(AGENPARL) – CAMBRIDGE (UNITED KINGDOM), mer 25 novembre 2020
We now have at least preliminary data suggesting how effective the first crop of Covid-19 vaccines will be. And it’s good news. All of the vaccines so far – from Pfizer–BioNTech, Moderna and the University of Oxford–AstraZeneca – appear to be highly effective at preventing infections developing into disease symptoms.
There are some comparisons to be made, and all have their own foibles. The Pfizer–BioNTech effort appears 95% effective but requires a stringent –70°C cold chain. Moderna’s is stable at –20°C and similarly effective, but potentially causes more uncomfortable side effects. The Oxford–AZ candidate is the cheapest and easiest to store and transport (requiring only refrigeration at 2–8°C). However, there are some questions to be resolved over the dosing regimen and its influence on overall effectiveness.

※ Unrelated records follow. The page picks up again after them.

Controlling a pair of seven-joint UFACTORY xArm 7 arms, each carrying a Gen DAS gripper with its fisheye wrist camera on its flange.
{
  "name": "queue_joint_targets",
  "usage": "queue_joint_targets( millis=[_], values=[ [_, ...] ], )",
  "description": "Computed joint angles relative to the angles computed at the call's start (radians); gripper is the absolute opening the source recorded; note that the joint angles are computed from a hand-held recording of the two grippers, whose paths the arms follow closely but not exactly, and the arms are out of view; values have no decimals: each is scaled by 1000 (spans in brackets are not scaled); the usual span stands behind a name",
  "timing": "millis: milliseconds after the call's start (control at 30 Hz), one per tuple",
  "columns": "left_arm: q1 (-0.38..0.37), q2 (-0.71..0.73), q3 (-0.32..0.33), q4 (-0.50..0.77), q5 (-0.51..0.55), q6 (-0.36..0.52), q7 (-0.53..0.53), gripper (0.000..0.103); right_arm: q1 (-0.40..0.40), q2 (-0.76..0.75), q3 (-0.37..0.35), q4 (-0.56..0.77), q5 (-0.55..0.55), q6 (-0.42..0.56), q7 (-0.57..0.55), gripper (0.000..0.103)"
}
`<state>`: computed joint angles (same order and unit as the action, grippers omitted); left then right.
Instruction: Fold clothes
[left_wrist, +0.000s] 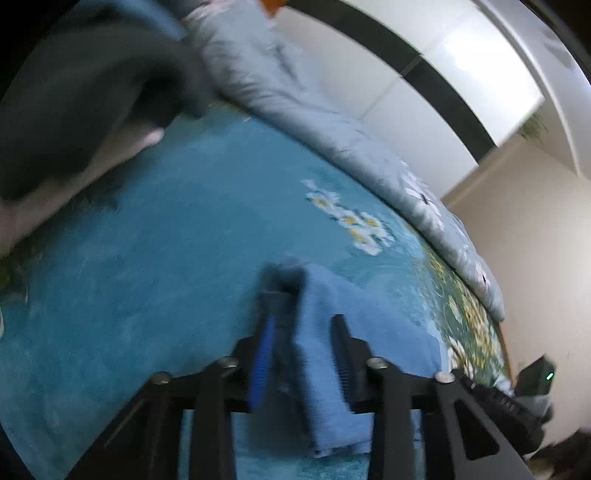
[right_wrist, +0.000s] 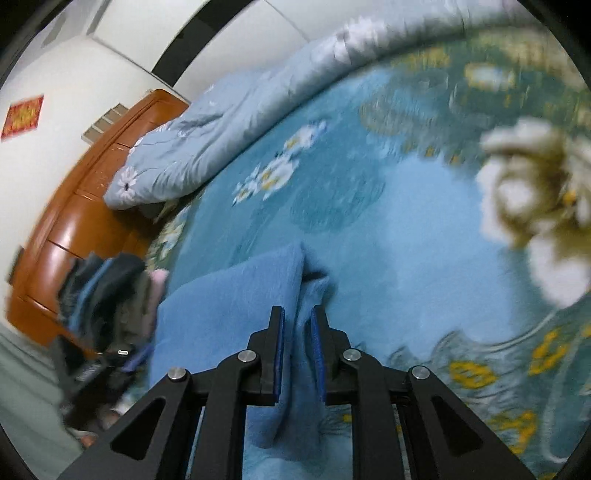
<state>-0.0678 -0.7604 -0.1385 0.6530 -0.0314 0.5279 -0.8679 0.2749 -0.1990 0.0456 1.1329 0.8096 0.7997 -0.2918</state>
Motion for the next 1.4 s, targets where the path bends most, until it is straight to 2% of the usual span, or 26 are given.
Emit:
queue_joint_targets(
  millis=[67,200,367,500,633,833,867,900,933,967,1067,1167,1233,1300,1333,1400],
  values=[
    [-15,32,-18,33,20,-3,29,48,2,-32,18,-15,-47,-52,0,16],
    [-52,103,-42,105,46,35,88,57,59,-36,0,-7,39,18,-131,17],
    [-60,189,-71,179,89,128,111,61,73,-14,46,1,-64,54,-136,18],
    [-107,209,-7,169,8,170,138,61,64,3,39,-1,-89,86,-112,18],
    [-132,202,29,136,-63,159,168,61,52,7,33,-6,-81,124,-111,18],
    [-118,165,12,114,-68,115,159,62,46,-14,34,-23,-76,121,-124,18],
    [-109,144,6,98,-62,88,150,63,46,-22,32,-27,-68,111,-126,19],
    [-100,122,3,81,-58,65,137,69,45,-34,30,-34,-62,89,-133,19],
    [-93,108,5,68,-61,48,124,73,45,-45,28,-41,-56,65,-138,25],
    [-86,96,7,55,-64,32,111,78,42,-54,25,-50,-52,38,-133,37],
    [-82,71,37,17,-106,19,70,86,34,-45,4,-58,-25,13,-92,50],
    [-111,75,95,-7,-176,21,73,93,19,-25,-10,-57,-1,27,-45,50],
    [-109,82,108,-11,-201,25,70,93,11,-10,-19,-54,29,50,-25,51],
    [-84,98,95,1,-186,34,61,95,2,6,-26,-49,71,77,-13,55],
    [-83,119,98,13,-185,33,68,95,-1,14,-28,-49,102,85,-13,62],
    [-87,162,104,34,-192,24,84,96,-9,25,-25,-50,148,87,-14,65]
  ],
)
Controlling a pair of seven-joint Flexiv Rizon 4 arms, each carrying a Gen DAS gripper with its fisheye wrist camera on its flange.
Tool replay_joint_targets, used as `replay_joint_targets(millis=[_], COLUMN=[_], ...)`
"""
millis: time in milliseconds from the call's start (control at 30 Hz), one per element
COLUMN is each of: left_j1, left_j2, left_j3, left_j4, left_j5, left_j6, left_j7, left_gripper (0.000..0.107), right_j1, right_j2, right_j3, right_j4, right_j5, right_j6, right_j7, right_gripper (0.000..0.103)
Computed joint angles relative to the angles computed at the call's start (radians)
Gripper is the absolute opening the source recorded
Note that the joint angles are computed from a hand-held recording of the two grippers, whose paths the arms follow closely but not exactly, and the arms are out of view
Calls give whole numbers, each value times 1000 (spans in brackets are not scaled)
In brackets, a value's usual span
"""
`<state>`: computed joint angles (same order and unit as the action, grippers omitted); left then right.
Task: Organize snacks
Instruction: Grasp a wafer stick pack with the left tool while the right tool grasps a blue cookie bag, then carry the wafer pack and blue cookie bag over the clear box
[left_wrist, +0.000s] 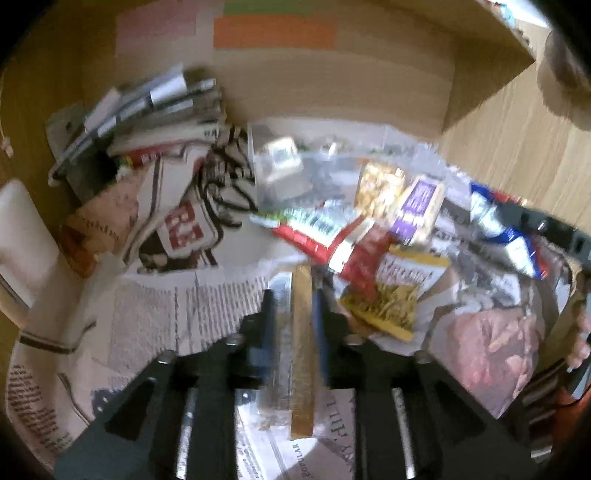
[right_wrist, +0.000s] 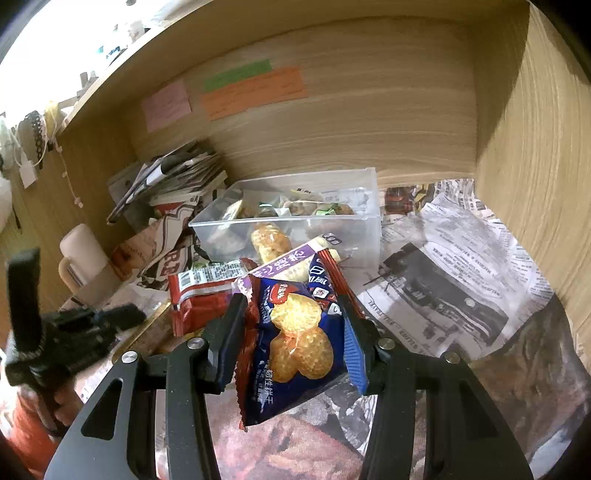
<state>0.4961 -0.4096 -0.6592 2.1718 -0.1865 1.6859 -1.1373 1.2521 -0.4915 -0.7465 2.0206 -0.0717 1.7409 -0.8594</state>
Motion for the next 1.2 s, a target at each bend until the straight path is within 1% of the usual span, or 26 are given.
replay_joint_targets(millis=[67, 133, 167, 233, 300, 367, 500, 567, 833, 933, 1100, 1200], left_j1=[-19, -42, -36, -49, -91, -104, -89, -92, -19, 16, 7, -10], left_j2=[-18, -38, -49, -63, -64, -68, -60, -51, 3, 17, 15, 7], left_j3=[24, 49, 41, 48, 91, 103, 93, 104, 50, 7, -6, -8], left_j4=[-12, -26, -31, -27, -35, -37, -32, -30, -10, -19, -73, -108], left_j5=[-7, -25, -38, -47, -34, -22, -11, -7, 28, 43, 58, 53], left_j6=[-23, -53, -66, -31, -11, 4, 9, 16, 38, 45, 38, 26], left_j7=[-1, 6, 17, 28, 25, 18, -12, -29, -75, -77, -72, -53], left_gripper=[45, 45, 45, 45, 40, 39, 39, 39, 39, 39, 39, 39], right_j1=[3, 6, 7, 3, -3, -12, -8, -6, 18, 19, 4, -23], right_j2=[-1, -2, -3, -2, -1, -2, -7, -8, -23, -32, -48, -54], right_j3=[-4, -7, -7, -3, 3, 11, 2, -2, -41, -51, -52, -35], right_j4=[1, 0, 0, -1, -1, -3, -5, -9, -32, -52, -96, -124], right_j5=[4, 7, 7, 6, 4, 2, 4, 7, 33, 48, 56, 49], right_j6=[3, 2, 1, -2, -4, -3, 4, 8, 27, 34, 30, 27], right_j7=[2, 3, 3, 4, 6, 10, 13, 10, -25, -41, -62, -72], right_gripper=[45, 45, 45, 45, 45, 45, 45, 45, 45, 45, 45, 45])
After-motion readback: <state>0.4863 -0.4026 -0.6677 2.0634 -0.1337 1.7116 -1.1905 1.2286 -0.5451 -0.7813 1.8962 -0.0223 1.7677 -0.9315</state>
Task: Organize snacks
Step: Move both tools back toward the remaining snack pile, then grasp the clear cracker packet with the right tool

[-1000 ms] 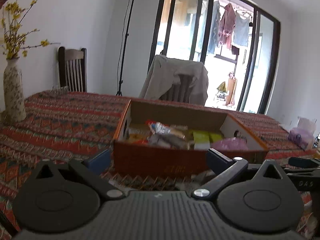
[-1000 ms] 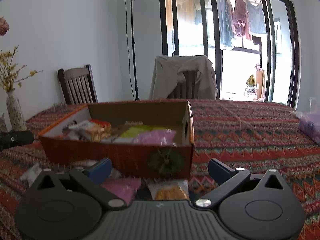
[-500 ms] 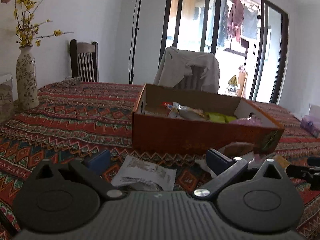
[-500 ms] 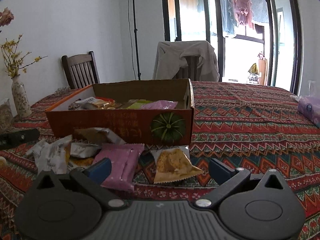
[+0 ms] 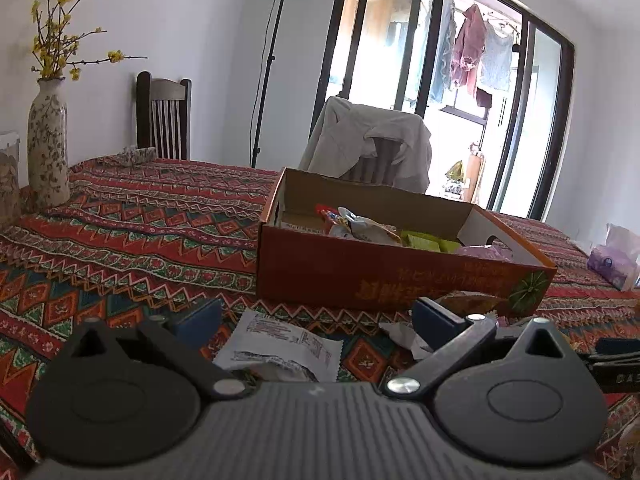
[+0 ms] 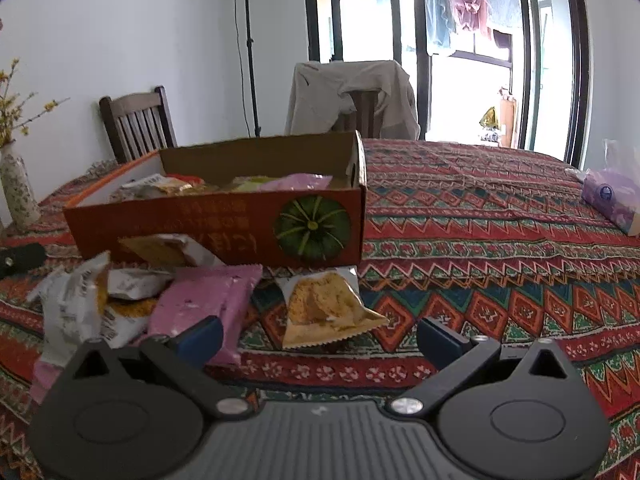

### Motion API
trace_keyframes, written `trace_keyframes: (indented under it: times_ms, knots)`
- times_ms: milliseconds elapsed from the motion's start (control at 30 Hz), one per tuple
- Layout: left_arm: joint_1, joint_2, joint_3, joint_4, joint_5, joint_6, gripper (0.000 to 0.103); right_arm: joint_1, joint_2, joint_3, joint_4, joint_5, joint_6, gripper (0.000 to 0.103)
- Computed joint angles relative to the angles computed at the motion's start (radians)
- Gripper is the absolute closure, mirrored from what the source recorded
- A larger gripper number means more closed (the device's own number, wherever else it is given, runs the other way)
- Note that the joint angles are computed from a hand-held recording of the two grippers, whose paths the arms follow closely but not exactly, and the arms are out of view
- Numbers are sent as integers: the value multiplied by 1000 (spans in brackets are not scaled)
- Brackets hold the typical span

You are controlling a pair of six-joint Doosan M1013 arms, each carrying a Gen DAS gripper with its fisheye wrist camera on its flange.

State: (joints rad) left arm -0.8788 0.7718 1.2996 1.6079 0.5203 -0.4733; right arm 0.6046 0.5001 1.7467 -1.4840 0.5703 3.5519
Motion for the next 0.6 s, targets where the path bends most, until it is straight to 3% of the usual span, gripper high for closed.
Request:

None of these problems is insurmountable. For the last five years, for example, Ebola vaccines requiring ultra-cold storage have been trundling around the Democratic Republic of Congo in dry ice coolers. It will take serious logistical planning to minimise the amount of vaccine that ends up wasted, but the technological solutions already exist (provided there is the political will and funding to support their scale-up and deployment).
The earliest indications also suggest that the vaccines perform well in some of the more vulnerable groups – especially older people, whose immune systems typically respond less well to vaccines. The Oxford team’s report in the Lancet (from its earlier phase 2/3 trial) shows older patients producing similar immune responses to their younger counterparts, while Moderna and Pfizer–BioNtech observed similar protection levels across age, sex and ethnicity demographics. Safety indications from all three are promising, too. As the datasets grow, these numbers should become clearer.
There are also some encouraging signs about the duration of immune responses to the virus. Another team at Oxford has been following a cohort of 12,000 healthcare workers, monitoring their rates of infection with Covid-19 and subsequent levels of antibodies. The results so far suggest protection lasts at least six months after an infection. Whether this will also apply to vaccine-derived protection remains to be seen as trial volunteers continue to be monitored.
And that brings us back to all the questions that the vaccine trials have yet to answer. How long will protection last? How is it affected by age and interaction with other diseases and vulnerabilities? Do the vaccines protect against asymptomatic infection, or reduce people’s ability to spread the virus? How do they perform once we remove the restrictions of wearing masks and social distancing? All these things will take time and data to provide meaningful answers to. But for now it looks like we’re on the right track.